Activity: Whenever "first" appears in a line, please copy that line from the data.

Material shown:
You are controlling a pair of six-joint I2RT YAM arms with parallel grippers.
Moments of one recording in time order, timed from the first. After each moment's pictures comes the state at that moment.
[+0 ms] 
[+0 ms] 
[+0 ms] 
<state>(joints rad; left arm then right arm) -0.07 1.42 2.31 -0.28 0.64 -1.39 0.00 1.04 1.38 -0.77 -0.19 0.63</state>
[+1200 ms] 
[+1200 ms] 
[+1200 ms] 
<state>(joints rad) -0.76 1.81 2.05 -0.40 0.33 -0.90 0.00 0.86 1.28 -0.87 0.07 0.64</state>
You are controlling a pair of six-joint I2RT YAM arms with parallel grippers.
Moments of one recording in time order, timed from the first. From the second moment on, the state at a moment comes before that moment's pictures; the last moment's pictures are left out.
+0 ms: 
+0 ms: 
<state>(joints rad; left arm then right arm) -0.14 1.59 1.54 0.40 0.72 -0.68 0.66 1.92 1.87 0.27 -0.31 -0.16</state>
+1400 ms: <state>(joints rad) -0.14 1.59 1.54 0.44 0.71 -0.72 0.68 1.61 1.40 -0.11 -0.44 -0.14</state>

Result for this exercise:
Moments of one recording in time order, timed from the first. After each moment's pictures comes the state at that moment.
Moments of one recording in time order, timed from the first. From the second moment on, the state at a moment comes before that moment's pictures; the last moment's pictures are left out.

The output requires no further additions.